Я спрашиваю об этом, потому что когда-то один юный французский историк, имя которого не имеет значения, спросил меня — во время публичной дискуссии относительно польского мессианства, — знаю ли я, как в нормальных странах поступают с субъектами, утверждающими, что они — Христос. Я ему ответил, что их запирают в maisons de faus[6], но как бы он поступил с целым народом, который так считает? Он на это бесцеремонно ответил: «Помещение должно быть достаточно больших размеров». Вы тоже думаете, что эта жертвенная философия вполне подходит для того, чтобы нас, поляков, запихали в психушки? Или полагаете, что мы уже прошли курс лечения?


— Вы преувеличиваете, и француз преувеличивает. Вполне достаточно maisons de faus совершенно стандартных размеров. Либо нескольких таких мезонов. Небольшой, но охватывающей широкую территорию сети. Ибо в жертвенное мессианство и убежденность в собственной избранности верует исчезающе малая часть польского народа. Большая же — то есть разумная, а поэтому не нуждающаяся в психушках часть народа — давным-давно осознала, что никакие мы не мессии, никакие не винкельриды[7] — да что там, мы не можем даже прикидываться павлинами и попугаями, будучи явно недостаточно пестрыми и интересными. Все здравомыслящие люди уже поняли, что в дере вне, именуемой Европа, мы расположены за овином. А наше мессианство, наш винкельридизм — и того дальше, а именно за той будочкой с вырезанным в дверце сердечком, которая за овином стоит. И, кстати, хорошо, что стоит именно там, ибо там ей и место.

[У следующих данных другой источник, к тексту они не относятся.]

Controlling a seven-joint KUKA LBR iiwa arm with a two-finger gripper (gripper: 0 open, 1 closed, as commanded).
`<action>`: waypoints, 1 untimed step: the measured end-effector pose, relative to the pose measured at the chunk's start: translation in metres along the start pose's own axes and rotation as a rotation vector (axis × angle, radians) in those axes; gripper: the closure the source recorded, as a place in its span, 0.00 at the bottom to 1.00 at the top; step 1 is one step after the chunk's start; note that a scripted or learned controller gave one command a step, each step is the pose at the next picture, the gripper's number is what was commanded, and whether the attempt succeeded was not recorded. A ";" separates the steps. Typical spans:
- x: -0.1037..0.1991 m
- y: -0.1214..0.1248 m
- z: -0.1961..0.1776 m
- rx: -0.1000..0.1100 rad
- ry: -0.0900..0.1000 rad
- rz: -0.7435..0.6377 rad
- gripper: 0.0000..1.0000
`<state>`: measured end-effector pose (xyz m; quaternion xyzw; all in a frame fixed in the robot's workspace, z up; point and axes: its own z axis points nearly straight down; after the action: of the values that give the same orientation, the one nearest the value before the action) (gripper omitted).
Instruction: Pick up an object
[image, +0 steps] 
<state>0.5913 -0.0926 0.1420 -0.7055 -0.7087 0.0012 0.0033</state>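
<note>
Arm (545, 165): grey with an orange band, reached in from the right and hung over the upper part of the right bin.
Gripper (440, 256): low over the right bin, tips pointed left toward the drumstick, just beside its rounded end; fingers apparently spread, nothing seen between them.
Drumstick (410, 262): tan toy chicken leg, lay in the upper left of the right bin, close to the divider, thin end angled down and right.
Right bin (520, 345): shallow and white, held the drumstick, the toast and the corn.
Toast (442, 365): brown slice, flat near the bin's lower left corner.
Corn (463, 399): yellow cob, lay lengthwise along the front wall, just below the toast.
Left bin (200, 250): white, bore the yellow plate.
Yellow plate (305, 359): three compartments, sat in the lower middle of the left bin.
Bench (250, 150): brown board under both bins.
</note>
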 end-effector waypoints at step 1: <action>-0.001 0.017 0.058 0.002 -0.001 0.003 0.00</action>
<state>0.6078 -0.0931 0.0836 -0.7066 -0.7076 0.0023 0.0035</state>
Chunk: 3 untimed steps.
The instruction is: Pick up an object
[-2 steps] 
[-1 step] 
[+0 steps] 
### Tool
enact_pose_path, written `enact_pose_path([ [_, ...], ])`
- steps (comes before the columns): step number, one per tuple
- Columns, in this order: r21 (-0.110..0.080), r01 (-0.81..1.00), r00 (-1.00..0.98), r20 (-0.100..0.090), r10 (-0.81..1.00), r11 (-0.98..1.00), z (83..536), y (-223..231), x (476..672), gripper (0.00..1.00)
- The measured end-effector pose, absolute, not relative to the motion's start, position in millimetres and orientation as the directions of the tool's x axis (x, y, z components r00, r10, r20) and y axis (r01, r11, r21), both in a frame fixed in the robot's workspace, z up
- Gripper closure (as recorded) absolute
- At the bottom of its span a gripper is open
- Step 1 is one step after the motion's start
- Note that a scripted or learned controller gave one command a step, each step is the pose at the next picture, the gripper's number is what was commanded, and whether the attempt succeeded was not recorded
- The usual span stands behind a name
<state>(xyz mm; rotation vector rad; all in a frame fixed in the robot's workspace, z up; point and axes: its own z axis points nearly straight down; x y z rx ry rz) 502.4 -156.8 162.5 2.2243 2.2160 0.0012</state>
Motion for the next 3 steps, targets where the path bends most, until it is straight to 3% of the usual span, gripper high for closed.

— Но всякий раз, когда начинается какая-нибудь война или оккупация, они тут же возвращаются и находят сторонников. Впрочем, Бог с ними, нас ведь с вами вообще-то интересовала сама война как таковая. Почему, собственно, вы показываете ее как четко действующий механизм, если ее второе, гротескное, лицо вам так же прекрасно известно?


— Потому что первая модель больше подходила к рассказываемой мною истории. Война должна быть страшной именно из-за своей уничтожительной четкости. Впрочем, это не изображение войны, особо прочно засевшее в моей психике, просто оно лучше подходило к созданной мною фабуле — меньше эмоций, больше стратегии и техники. Если б для изображения военных действий я выбрал гротеск, это выглядело бы так, словно я описываю гильотину, которую время от времени заедает, что полностью лишило бы это грозное устройство той демоничности, которая была мне в определенной степени необходима. Так — по крайней мере сегодня, с некоторой дистанции — я могу обосновать свой выбор. Однако сказанное не означает, что в моей прозе нельзя найти гротескных акцентов — например, в ней появляются бездарные командиры, теряющие время на беготню по лесам в поисках партизан, вместо того чтобы двигать вперед линию фронта.